At one location, according to the inspector general’s reports, water and Gatorade were kept under lock and key, even as temperatures soared. Councilwoman Odette Ramos called that “bananas.”
DPW employees who testified did not spare their director, either. Clarence Thomas, an AFSCME 3 union stewards and employee at the Cherry Hill facility, said workers are paid less than McDonald’s employees, contributing to bad morale.
Michael Stanley, an AFSCME 3 union stewards and employee who picks up trash around the harbor, said supervisors have a “bullying approach” toward their subordinates.
“If you don’t do things, they find a way to punish you,” Stanley said.
Zaied acknowledged concerns about the department’s culture and said he will work to change it. However, he repeatedly struggled to fully address council’s questions, regularly enduring animated and tense lines of inquiries.
Ramos, for example, questioned how Zaied could not have noticed the poor conditions at sanitation facilities on his various site visits.
Zaied, who rejoined the city in March and has 20 years experience in Baltimore, said many of the issues only came to his attention “just recently.”
Silver’s family spoke at a news conference earlier Thursday and at the hearing, both times demanding answers about how the department’s working conditions could have contributed to his death.
“To put it plainly, our family needs answers and we need them now,” Renee Meredith, an aunt of Silver, said before the city council hearing Thursday.
The circumstances of Silver’s death are under investigation by the Maryland Occupational Safety and Health agency; Gov.

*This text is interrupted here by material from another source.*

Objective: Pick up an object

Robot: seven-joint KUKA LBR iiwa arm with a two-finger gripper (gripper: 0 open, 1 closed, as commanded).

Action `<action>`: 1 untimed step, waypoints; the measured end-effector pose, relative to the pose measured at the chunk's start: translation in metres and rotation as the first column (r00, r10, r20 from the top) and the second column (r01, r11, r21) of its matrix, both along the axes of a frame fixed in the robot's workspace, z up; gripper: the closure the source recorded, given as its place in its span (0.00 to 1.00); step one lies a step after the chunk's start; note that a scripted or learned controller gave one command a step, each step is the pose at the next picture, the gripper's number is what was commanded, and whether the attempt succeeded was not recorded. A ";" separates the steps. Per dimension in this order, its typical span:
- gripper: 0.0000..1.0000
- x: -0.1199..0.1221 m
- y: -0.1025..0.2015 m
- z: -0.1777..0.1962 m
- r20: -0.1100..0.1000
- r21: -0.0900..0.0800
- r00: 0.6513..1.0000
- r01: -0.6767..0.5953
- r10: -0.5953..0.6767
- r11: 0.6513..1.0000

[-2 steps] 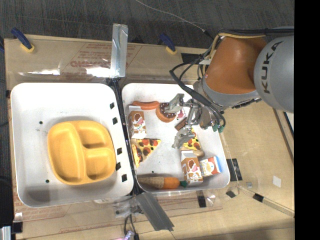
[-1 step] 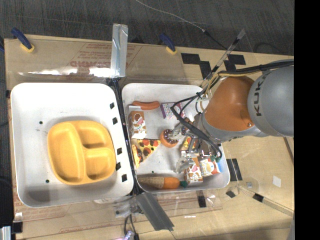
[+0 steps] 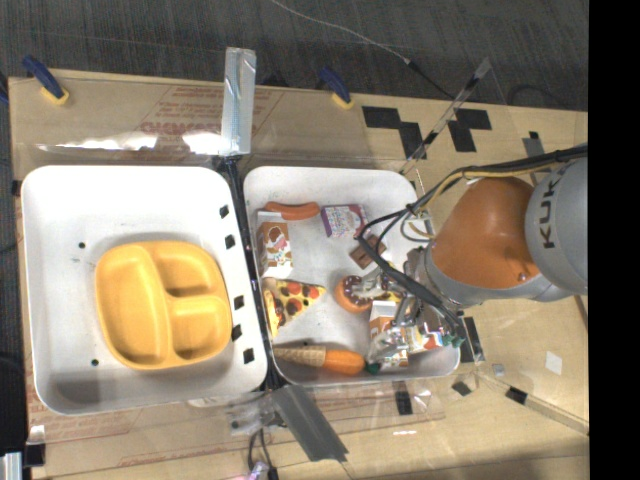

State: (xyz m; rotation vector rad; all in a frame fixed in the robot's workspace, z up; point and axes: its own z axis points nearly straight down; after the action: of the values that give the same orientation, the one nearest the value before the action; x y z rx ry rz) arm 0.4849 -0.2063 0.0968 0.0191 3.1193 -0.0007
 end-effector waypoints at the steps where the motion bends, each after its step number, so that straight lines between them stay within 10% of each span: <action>1: 0.00 -0.001 0.068 0.000 0.001 -0.001 0.998 0.060 -0.060 0.998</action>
State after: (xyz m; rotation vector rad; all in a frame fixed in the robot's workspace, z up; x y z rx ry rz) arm 0.4840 -0.1381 0.0966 0.1120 3.1167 -0.0035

Wes Moore has called for a full inquiry.
Council also lobbed criticisms at Mayor Brandon Scott’s office for hiring a law firm with an extensive history of defending employers accused of workplace safety violations as part of the administration’s response to Silver’s death.
”This is a firm that represents companies largely trying to push back on OSHA and, from what I can read, weaken heat standards,” said Cohen, who is expected to win the general election for City Council President in November.

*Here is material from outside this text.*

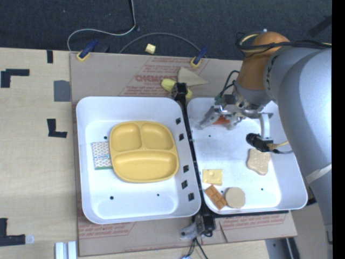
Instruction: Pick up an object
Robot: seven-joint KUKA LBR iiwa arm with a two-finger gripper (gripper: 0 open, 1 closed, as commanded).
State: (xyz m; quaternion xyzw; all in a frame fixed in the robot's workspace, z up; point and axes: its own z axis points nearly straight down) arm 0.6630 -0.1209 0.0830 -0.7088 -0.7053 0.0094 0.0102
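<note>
The grey arm (302, 107) comes in from the right, its thick body filling that edge. An orange band (259, 63) sits just above the wrist, behind the hand. The hand (218, 117) points down and leftward, low over the surface beneath it. Its metal fingers (207, 118) splay out ahead; whether they are spread or closed cannot be told.

- The light was bright and even, falling from overhead.
- The white bins (86, 161) looked nearly washed out, with faint glare on their rims.
- Shadows were soft and short beneath the yellow plate (144, 150).
- Small things appeared slightly soft, and the arm (302, 90) blurred at the right.
</note>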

Scott’s office contracted with Conn Maciel Carey last week to offer a set of recommendations regarding safety policies, practices and procedures at public works department. Union leaders and former safety officials earlier this week questioned the city’s decision to pick the firm, which represents a multi-industry trade group seeking to weaken a proposed heat safety rule from the Occupational Safety and Health Administration.
Councilman Antonio Glover, a former Department of Public Works employee, demanded to know why the city would hire a firm with an anti-labor record to do a review of the department when city employees have been crying foul for years.

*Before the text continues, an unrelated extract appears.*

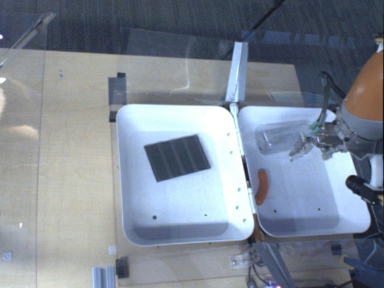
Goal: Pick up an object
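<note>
A clear plastic cup [277,137] lies on its side at the back of the right bin [312,218]. An orange sausage-shaped object [261,186] rests against that bin's left wall. A dark grey ribbed pad [177,157] lies flat in the left bin [180,227]. My gripper [312,153] hangs over the right bin just right of the cup's open end. Its two metal fingers [298,150] are spread apart with nothing between them, and the left finger is close to the cup's rim.
A metal post [236,71] stands behind the divider between the bins. The arm's orange band [367,92] and grey wrist cover the right bin's far right side. Black clamps and cables sit at the bench's front right.
</note>
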`<state>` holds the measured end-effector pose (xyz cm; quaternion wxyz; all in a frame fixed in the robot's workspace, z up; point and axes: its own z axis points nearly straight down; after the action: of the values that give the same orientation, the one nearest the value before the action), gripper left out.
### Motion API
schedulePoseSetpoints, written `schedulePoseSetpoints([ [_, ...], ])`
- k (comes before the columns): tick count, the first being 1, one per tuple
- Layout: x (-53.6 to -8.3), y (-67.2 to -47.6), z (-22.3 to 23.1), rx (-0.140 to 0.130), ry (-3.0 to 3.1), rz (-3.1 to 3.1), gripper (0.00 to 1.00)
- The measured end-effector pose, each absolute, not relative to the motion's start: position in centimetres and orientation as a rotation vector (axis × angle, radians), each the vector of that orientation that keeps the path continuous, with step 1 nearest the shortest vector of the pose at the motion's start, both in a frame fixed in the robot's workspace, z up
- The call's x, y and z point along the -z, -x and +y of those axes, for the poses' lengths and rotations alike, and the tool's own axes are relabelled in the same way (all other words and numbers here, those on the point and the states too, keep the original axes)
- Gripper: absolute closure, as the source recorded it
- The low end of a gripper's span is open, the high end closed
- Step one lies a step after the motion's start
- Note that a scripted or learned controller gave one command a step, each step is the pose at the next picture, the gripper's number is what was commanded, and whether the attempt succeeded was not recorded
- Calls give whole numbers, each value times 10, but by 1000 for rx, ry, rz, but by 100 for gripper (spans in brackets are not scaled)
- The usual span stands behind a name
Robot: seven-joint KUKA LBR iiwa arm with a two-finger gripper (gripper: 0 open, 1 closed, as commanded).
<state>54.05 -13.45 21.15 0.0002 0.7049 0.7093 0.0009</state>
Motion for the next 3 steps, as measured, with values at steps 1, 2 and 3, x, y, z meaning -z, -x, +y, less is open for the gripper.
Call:
schedulePoseSetpoints([
  [1,-103,-567,-87,-1,-2135,2306,0],
  [2,-86,-647,-103,91,-2060,2501,0],
  [3,-96,-646,-171,70,-2027,2506,0],
])
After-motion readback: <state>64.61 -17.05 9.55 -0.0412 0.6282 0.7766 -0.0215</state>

“We know what we need. We’re telling you what we need. We just need you to address these issues,” Glover said. He recalled poor working conditions from his own tenure at DPW and said the culture of bullying that permeated the agency during his time still exists today.
Conn Maciel Carey’s recommendations are expected sometime in September and Scott’s office committed to sharing their report with the public.
In the interim, Zaied said the department will schedule more training for employees, including additional sessions for spotting and preventing heat-related illness.
In a presentation to city councilmembers Thursday night, Department of Public Works officials said the agency had completed 14 training sessions for 517 employees so far in 2024, all of them since June 20 — the same day the Baltimore Office of the Inspector General first reached out to the agency to inquire about safety issues.